Planar Handbook
- Authors: Bruce R. Cordell, Gwendolyn F.M. Kestrel
- Genre: Role-playing game
- Publisher: Wizards of the Coast
- Publication date: July 2004
- Media type: Print (Hardback)
- Pages: 192
- ISBN: 0-7869-3429-8
- OCLC: 56338980
- LC Class: GV1469.62.D84 D836 2000

= Planar Handbook =

Dungeons & Dragons rulebook

Planar Handbook is an optional supplemental source book for the 3.5 edition of the Dungeons & Dragons fantasy roleplaying game.

==Contents==
It contains updates for the 3.5 edition of the fictional Dungeons & Dragons universe for some material from the Planescape campaign setting, along with new races, equipment, spells and feats for characters adventuring on the Planes.

Several new character races were outlined, including the aasimars, bariaurs, buommans, mephlings, neraphim, shadowswyfts, spikers, tieflings, and wildren.

==Publication history==
The Planar Handbook was written by Bruce R. Cordell and Gwendolyn F.M. Kestrel, and was published in July 2004. Cover art was by Matt Cavotta, with interior art by Brent Chumley, Emily Fiegenschuh, David Hudnut, Dana Knutson, Doug Kovacs, David Martin, Dennis Crabapple-Martin, James Pavelec, Steve Prescott, Vinod Rams, and David Roach.
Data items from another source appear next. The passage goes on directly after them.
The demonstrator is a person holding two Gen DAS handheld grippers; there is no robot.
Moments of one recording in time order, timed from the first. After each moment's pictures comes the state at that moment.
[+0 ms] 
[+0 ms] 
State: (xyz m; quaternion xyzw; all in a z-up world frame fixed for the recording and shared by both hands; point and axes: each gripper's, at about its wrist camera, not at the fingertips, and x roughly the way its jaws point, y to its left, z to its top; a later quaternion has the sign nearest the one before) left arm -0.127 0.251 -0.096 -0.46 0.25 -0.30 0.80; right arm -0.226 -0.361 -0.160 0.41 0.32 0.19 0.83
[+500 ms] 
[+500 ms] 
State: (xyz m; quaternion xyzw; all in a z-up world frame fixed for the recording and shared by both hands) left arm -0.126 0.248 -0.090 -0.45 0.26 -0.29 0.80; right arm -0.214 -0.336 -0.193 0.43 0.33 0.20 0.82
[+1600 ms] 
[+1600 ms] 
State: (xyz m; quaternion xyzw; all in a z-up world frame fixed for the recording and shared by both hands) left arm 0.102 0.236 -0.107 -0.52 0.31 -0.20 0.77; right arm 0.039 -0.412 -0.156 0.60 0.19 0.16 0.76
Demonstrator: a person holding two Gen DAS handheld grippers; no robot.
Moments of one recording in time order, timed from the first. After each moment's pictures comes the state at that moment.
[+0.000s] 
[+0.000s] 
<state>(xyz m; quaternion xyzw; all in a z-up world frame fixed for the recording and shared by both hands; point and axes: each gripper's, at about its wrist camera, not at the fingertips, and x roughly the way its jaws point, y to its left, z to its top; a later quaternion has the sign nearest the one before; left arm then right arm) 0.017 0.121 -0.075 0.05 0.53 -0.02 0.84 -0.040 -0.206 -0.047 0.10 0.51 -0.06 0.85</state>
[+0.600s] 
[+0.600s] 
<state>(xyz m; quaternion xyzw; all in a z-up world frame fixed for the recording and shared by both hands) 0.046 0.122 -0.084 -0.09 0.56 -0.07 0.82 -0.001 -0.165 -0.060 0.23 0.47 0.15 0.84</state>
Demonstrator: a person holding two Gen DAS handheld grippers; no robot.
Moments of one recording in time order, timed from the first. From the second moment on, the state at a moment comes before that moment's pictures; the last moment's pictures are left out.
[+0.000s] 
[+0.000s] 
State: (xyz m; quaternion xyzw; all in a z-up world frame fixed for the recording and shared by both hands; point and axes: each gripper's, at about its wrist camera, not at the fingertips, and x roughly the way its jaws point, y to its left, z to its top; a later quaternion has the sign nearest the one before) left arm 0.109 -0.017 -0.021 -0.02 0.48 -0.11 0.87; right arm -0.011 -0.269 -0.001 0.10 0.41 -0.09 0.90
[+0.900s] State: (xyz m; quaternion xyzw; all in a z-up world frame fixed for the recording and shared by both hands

Bruce Cordell admitted that "the Planar Handbook is ambitiously titled, which means we had to be selective in covering only those things we believed would be most useful to plane-venturing players. Essentially, after a few concept meetings involving the designers, as well as other Wizards staff members, the lead designer for the project (me) put together an outline of topics and divvied up the work among all the assigned designers."